Three Star executives quit after former CEO Bekier singles them out for criticism at inquiry

Three Star executives quit after former CEO Bekier singles them out for criticism at inquiry

 

 

Update (9 May): This story has since been updated to include new interim appointments. 

Three senior executives of The Star Entertainment Group (ASX: SGR), who were singled out by former CEO Matt Bekier for governance shortcomings during a review into the group’s suitability to hold a casino licence, have resigned.

Chief financial officer Harry Theodore, chief NSW casino officer Greg Hawkins, and chief legal and risk officer and company secretary Paula Martin, have tendered their resignations which have been accepted by The Star.

The departures follow damning revelations at the review conducted by the Independent Liquor and Gaming Authority (ILGA) of NSW that revealed failures by key management at The Star which exposed the casino group to a higher risk of potential money laundering activity.

The ongoing fallout from the ILGA inquiry at The Star has now led to the loss of almost half of the company’s senior executive team and comes on the heels of Bekier’s resignation as CEO in March.

The roles of Theodore, Martin and Hawkins at The Star became untenable after Bekier, in evidence to the review last week, said he felt ‘let down’ by each of them after claiming they withheld from him the extent of compliance problems surrounding the company's high roller junket operations.

Theodore’s time at The Star was already on a countdown after the CFO confirmed during evidence late last month that he intended to resign pending the outcome of his appearance on the stand.

In giving evidence, Bekier last week described Theodore as his ‘closest colleague’ who ‘showed a moment of really bad judgement’. He was specifically referring to Theodore allowing a misleading communication with National Australia Bank (ASX: NAB) that covered up the use of China Union Pay (CUP) credit cards to fund gambling activities over many years at The Star’s casinos. CUP banned withdrawals from its cards to be used for gambling to support the clampdown by Chinese authorities to prevent capital outflows from the country.

The CUP cards were a key focus for the review because of the huge sums of money involved - estimated at $900 million over seven years to early 2020 - and the risk that the unknown source of those funds posed to money laundering activities taking place at The Star’s casinos.

In questioning Martin, counsel assisting the ILGA inquiry, Naomi Sharp, SC, accused her of behaving ‘completely unethically’ in sanctioning the response to the NAB, acting on behalf of CUP, that assured the issuer its credit cards were not being used to finance gambling activities. While Martin disagreed it was unethical, she conceded it was a ‘very poor email on my part’.

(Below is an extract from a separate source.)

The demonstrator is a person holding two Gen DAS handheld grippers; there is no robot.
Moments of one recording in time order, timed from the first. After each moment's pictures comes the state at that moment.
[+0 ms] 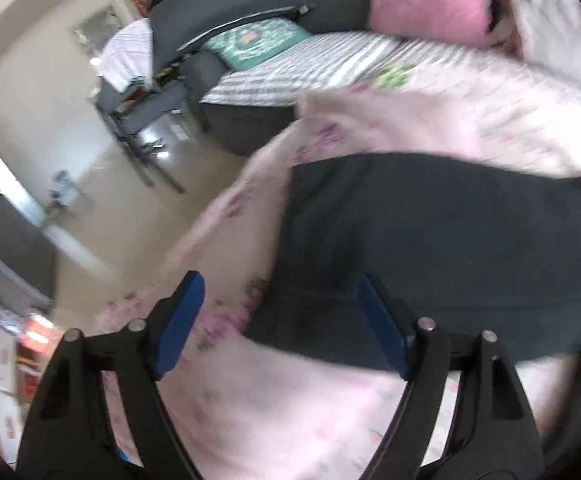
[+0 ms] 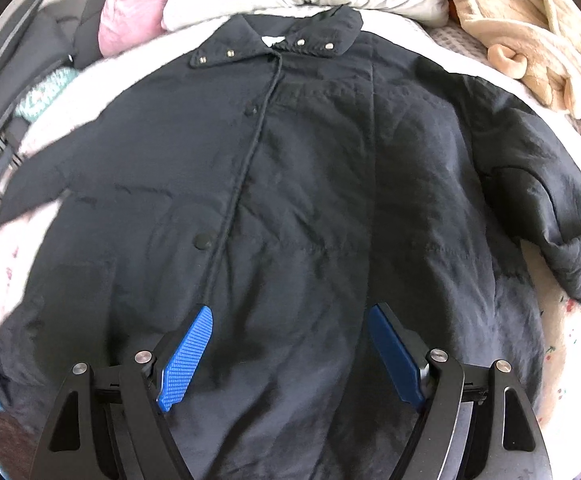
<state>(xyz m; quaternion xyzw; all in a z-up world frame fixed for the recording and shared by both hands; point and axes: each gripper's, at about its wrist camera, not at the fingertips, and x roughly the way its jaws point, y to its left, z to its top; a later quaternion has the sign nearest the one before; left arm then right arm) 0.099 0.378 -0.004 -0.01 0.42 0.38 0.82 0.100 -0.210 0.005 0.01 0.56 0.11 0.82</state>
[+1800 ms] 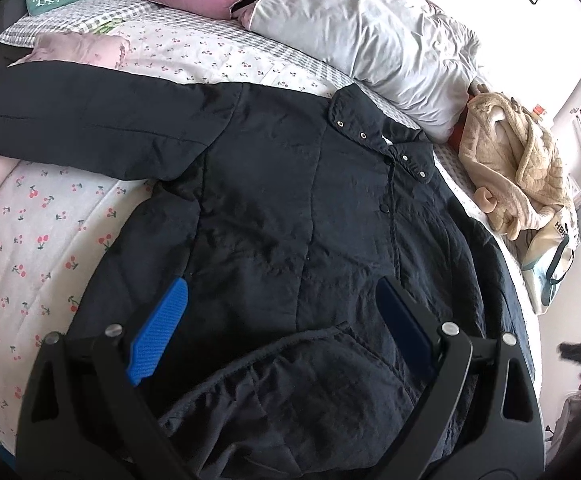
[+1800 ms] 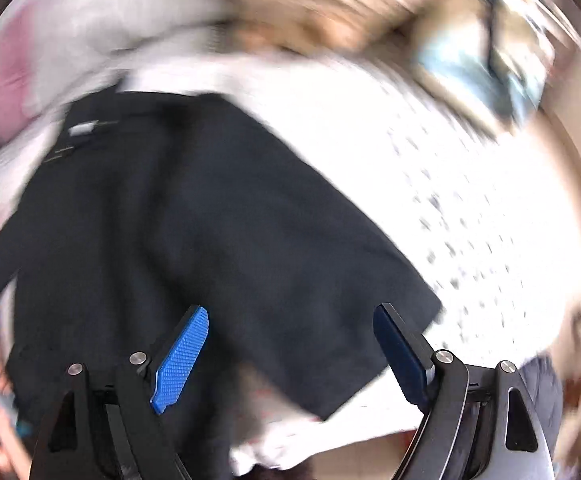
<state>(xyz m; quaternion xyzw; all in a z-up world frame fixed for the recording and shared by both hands) 0.062 0.111 -0.011 -0.22 0.42 0.00 0.88 0.067 -0.498 0.103 0.09 0.62 -0.11 0.77</state>
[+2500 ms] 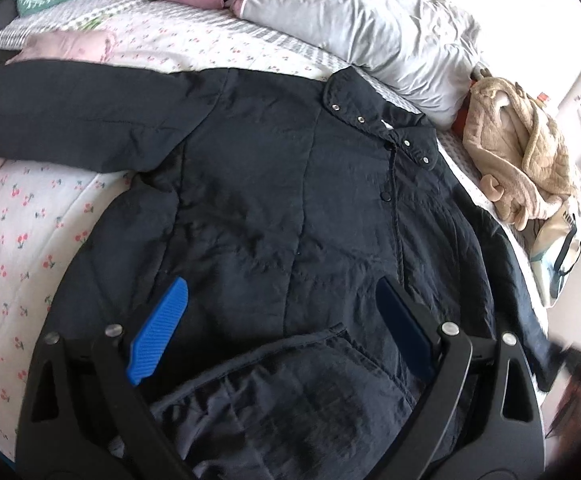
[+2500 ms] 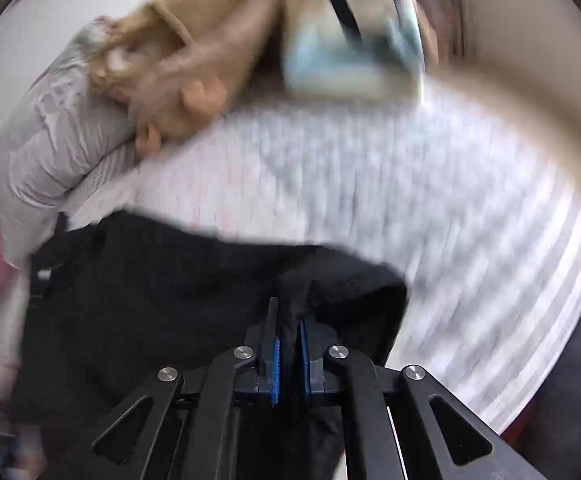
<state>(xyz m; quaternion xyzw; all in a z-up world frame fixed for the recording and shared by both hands) 0.077 0.088 -0.024 -0.20 0.43 0.00 0.88 0.033 -0.579 0.074 0.17 0.43 -0.21 0.86</state>
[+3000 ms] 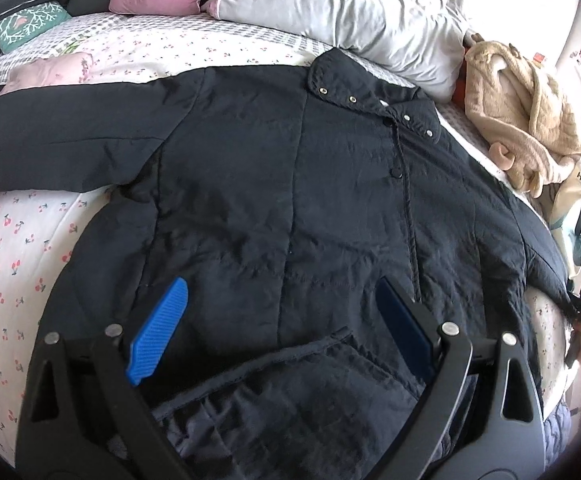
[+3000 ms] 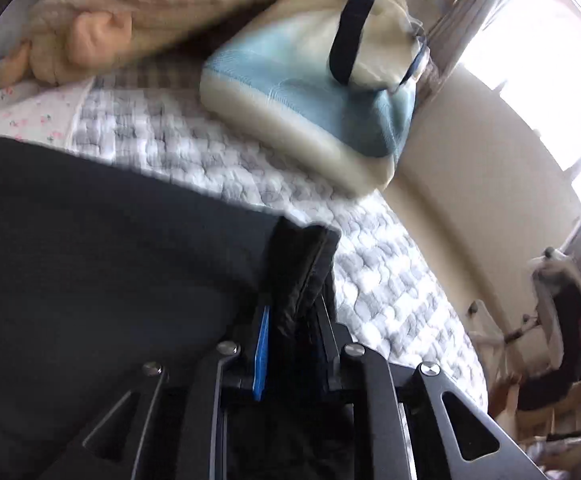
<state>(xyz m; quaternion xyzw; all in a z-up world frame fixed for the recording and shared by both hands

Bekier was also critical of Hawkins’ oversight of a special high-rollers’ suite, Salon 95, established at The Star Sydney for Macau-based junket operator Suncity Group. Evidence to the inquiry revealed an ongoing culture of high-risk activities at Salon 95, where it was said that Suncity was operating its own casino within a casino.

Bekier told the review he felt let down by Hawkins because he had represented to the board and to investors that ‘the things we learned about Crown could never happen at Star on the back of (Hawkins’) assurances’ that the risks posed by Salon 95 were identified. He said if the board knew of any of the suspect activities revealed by the review, ‘they would have supported me in shutting down that (junket) business a long time ago’.

The Star says an executive search is under way to replace Theodore, Hawkins and Martin. All three will work with executive chairman John O'Neill, who has taken on Bekier’s responsibilities, to transition their executive responsibilities ‘in an orderly manner’.

The search for a replacement for Bekier is also continuing after The Star reiterated this week the ‘need for accelerated board change’ in the wake of the evidence presented to the ILGA review.

Update: Interim appointments announced, rebate programs suspended

The Star has since announced two interim appointments to replace two out of the three resigned executives, with Christina Katsibouba stepping into the CFO role and Geoff Hogg named as the chief casino officer for New South Wales.

Hogg is already SGR's chief casino officer for Queensland, while Katsibouba is the current chief gaming officer at The Star. The casino notes other interim appointments will be announced once finalised following a search for permanent replacements.

"They will work with the executive chairman to transition their respective executive responsibilities in an orderly manner and an executive search firm will commence the search for permanent appointments," says The Star.

The casino operator also announced today it will immediately suspend rebate programs for both domestic and international players across all its casinos until further notice - a move it says is not expected to have any material impact on earnings for FY22.

"The Star will work with gaming regulators to address various identified risks as part of ongoing reviews of systems and processes," says SGR.

"The Star has also engaged external advisors and continues a significant program of work to further improve those systems and processes while cooperating fully with the Review."